- _WHAT THE TASK REQUIRES_: Check each line of the material for the string "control", and copy the lines that have it.

··· PROVIDED MATERIAL ···

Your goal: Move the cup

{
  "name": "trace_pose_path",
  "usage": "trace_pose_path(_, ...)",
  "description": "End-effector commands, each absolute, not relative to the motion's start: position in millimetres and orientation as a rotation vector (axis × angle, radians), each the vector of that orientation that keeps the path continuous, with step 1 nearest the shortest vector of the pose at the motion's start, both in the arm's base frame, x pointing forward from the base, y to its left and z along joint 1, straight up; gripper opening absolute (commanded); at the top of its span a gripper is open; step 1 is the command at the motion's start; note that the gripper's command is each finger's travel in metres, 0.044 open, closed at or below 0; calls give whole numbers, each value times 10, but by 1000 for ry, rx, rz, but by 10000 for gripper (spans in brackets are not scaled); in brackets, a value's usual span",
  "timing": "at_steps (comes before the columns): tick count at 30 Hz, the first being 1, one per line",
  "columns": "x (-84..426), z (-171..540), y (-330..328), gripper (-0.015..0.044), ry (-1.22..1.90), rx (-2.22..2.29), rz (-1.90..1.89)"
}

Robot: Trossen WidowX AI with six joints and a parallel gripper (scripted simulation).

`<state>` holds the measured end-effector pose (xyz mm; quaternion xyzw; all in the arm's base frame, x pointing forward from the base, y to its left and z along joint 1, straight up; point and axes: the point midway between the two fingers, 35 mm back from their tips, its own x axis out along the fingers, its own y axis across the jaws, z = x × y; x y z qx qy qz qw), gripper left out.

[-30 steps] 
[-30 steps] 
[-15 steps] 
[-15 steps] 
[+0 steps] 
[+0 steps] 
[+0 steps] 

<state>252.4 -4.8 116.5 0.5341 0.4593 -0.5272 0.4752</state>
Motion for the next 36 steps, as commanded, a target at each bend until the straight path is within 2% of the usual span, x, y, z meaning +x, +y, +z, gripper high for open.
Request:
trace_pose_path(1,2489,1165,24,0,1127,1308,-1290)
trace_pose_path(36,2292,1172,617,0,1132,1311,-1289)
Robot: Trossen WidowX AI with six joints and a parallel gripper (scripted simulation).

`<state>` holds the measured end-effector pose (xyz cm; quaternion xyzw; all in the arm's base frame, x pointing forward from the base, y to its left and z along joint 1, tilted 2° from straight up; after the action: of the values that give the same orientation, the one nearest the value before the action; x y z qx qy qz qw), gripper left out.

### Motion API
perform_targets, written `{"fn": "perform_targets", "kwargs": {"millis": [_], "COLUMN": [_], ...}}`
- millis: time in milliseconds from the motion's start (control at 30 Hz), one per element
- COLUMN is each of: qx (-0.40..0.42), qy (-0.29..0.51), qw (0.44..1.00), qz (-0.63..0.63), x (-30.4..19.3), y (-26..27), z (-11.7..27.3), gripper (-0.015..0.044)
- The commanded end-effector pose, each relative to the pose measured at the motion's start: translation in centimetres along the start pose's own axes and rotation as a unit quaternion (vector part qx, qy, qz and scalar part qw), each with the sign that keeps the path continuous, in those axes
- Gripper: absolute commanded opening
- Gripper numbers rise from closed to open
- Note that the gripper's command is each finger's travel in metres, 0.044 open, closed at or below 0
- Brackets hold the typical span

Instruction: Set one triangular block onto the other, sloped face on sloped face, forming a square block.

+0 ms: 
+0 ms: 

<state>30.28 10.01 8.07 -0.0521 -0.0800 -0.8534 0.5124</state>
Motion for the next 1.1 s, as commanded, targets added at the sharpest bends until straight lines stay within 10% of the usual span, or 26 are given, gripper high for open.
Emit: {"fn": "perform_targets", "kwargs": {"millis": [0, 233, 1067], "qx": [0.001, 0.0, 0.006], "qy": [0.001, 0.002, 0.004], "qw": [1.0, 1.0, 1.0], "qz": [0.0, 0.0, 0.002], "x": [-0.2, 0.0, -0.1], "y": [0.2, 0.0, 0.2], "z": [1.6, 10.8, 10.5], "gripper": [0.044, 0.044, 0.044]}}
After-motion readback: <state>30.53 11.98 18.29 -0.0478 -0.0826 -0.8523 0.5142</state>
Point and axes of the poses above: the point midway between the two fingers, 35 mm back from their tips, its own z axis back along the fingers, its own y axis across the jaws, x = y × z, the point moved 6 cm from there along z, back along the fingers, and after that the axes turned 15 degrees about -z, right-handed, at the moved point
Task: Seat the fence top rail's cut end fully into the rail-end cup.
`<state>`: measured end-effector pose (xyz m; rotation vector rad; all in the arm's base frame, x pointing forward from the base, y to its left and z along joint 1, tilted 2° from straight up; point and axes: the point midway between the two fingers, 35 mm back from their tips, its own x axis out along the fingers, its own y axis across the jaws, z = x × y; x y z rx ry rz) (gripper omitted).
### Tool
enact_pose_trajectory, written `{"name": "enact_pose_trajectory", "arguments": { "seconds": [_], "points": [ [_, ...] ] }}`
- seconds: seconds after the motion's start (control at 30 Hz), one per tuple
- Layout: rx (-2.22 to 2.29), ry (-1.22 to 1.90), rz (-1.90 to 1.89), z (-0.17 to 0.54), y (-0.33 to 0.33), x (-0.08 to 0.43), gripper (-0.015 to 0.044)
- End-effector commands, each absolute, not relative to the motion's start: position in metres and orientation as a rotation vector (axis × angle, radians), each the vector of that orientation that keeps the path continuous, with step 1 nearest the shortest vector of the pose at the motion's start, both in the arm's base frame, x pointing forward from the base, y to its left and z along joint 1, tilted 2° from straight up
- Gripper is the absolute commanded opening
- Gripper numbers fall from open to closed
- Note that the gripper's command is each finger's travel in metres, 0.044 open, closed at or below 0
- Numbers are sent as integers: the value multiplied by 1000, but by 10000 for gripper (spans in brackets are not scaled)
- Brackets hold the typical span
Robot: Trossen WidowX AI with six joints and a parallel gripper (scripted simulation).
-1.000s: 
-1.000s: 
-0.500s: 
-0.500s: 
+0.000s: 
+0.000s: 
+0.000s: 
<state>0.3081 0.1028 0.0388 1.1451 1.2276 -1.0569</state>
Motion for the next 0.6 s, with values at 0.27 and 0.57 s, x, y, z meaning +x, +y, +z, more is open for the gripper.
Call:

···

- _WRITTEN SOLUTION_:
- millis: time in milliseconds from the motion's start (control at 30 Hz), one per element
- seconds: seconds after the motion's start (control at 30 Hz), one per tuple

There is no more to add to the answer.